目录
Linux版本4.14 :。
kernel的整个启动过程涉及的内容很多,不可能每一个细节都描述清楚,因此我打算针对部分和ARM64相关的启动步骤进行学习、整理,并方便后续查阅。本文实际上描述在系统启动最开始的时候,bootloader和kernel的交互以及kernel如何保存bootloader传递的参数并进行校验,此外,还有一些最基础的硬件初始化的内容。
一、vmlinux.lds.S
文件arch\arm64\kernel\vmlinux.lds.S文件是kernel链接文件。
/* SPDX-License-Identifier: GPL-2.0 */
/*
* ld script to make ARM Linux kernel
* taken from the i386 version by Russell King
* Written by Martin Mares <[email protected]>
*/
....................
SECTIONS
{
/*
* XXX: The linker does not define how output sections are
* assigned to input sections when there are multiple statements
* matching the same input section name.

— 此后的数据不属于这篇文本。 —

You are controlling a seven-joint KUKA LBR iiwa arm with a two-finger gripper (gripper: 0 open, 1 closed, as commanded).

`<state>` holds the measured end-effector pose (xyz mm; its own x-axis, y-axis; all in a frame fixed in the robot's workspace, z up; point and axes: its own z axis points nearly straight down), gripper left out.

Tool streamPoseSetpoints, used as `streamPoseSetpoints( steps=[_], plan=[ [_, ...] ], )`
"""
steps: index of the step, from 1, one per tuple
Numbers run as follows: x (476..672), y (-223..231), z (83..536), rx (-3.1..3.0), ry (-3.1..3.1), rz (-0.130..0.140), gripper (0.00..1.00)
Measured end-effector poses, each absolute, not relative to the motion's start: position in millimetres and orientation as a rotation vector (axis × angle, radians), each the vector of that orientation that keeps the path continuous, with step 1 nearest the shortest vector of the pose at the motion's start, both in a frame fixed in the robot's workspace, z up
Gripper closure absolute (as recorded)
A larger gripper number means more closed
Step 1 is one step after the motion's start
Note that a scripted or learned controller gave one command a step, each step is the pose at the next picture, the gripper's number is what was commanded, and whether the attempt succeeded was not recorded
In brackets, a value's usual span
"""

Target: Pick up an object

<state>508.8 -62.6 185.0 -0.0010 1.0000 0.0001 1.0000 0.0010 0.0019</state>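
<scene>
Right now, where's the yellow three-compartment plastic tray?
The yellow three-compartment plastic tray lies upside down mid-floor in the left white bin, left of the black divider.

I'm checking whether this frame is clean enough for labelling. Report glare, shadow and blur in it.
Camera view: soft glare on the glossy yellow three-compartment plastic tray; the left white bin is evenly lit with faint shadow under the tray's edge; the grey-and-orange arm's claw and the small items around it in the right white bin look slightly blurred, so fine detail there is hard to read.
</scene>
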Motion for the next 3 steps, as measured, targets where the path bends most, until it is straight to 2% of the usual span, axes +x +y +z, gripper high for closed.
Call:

There is no documented
* order of matching.
*/
/DISCARD/ : {
ARM_EXIT_DISCARD(EXIT_TEXT)
ARM_EXIT_DISCARD(EXIT_DATA)
EXIT_CALL
*(.discard)
*(.discard.*)
*(.interp .dynamic)
*(.dynsym .dynstr .hash .gnu.hash)
*(.eh_frame)
}
. = KIMAGE_VADDR + TEXT_OFFSET;
.head.text : {
_text = .;
HEAD_TEXT
}
.text : { /* Real text segment */
_stext = .; /* Text and read-only data */
__exception_text_start = .;
*(.exception.text)
__exception_text_end = .;
IRQENTRY_TEXT
SOFTIRQENTRY_TEXT
ENTRY_TEXT
TEXT_TEXT
SCHED_TEXT
CPUIDLE_TEXT
LOCK_TEXT
KPROBES_TEXT
HYPERVISOR_TEXT
IDMAP_TEXT
HIBERNATE_TEXT
TRAMP_TEXT
*(.fixup)
*(.gnu.warning)
. = ALIGN(16);
*(.got) /* Global offset table */
}
.................根据vmlinux.lds.S文件的描述,内核执行的第一行代码是sections .text 中的_stext,改函数在arch\arm64\kernel\head.S文件中。
二、head.S(进入kernel之前)
文件 arch\arm64\kernel\head.S文件是kernel 启动文件。
2.1 kernel之前bootloder的工作
我们知道,在进入内核之前,有一个bootloader的过程,其最大的作用莫过于准备好各方面的CPU外围芯片,尤其是RAM,其外,也要将我们的内核镜像解压至(可选)内存中使之运行。更具体地,bootloader所要完成的事情,至少要包含以下几点:
1、初始化系统中的RAM,并将RAM的相关信息传递给kernel,比如RAM的大小和分布。
2、准备好device tree blob,完成某些节点的解析,并将DTB首地址传递给内核。
3、解压内核。
4、移交控制权给内核。
2.1 bootloader和kernel的交互的时候需求
对于ARM64 Linux来说,依据ARM64 boot protocol,在内核运行前,bootloader需要保证以下的几个条件:
/*
* Kernel startup entry point.
* ---------------------------
*
* The requirements are:
* MMU = off, D-cache = off, I-cache = on or off,
* x0 = physical address to the FDT blob.
*
* This code is mostly position independent so you call this at
* __pa(PAGE_OFFSET + TEXT_OFFSET).
*
* Note that the callee-saved registers are used for storing variables
* that are useful before the MMU is enabled. The allocations are described
* in the entry routines.
*/也就是说,在刚进入kernel的时候,MMU,D-cache是关闭的,这也能很好的解释在实际项目中所遇到的,在bootloader完成某些数据读写/加载功能时,其速度远远不如在BSP中执行的时候。而对于PC处理器,bootloader执行相关功能实现的速度,明显比ARM中快,其MMU在CPU上电启动时默认开启了,大概是PC的bootloader不需要在开启MMU之后,又将其关闭吧?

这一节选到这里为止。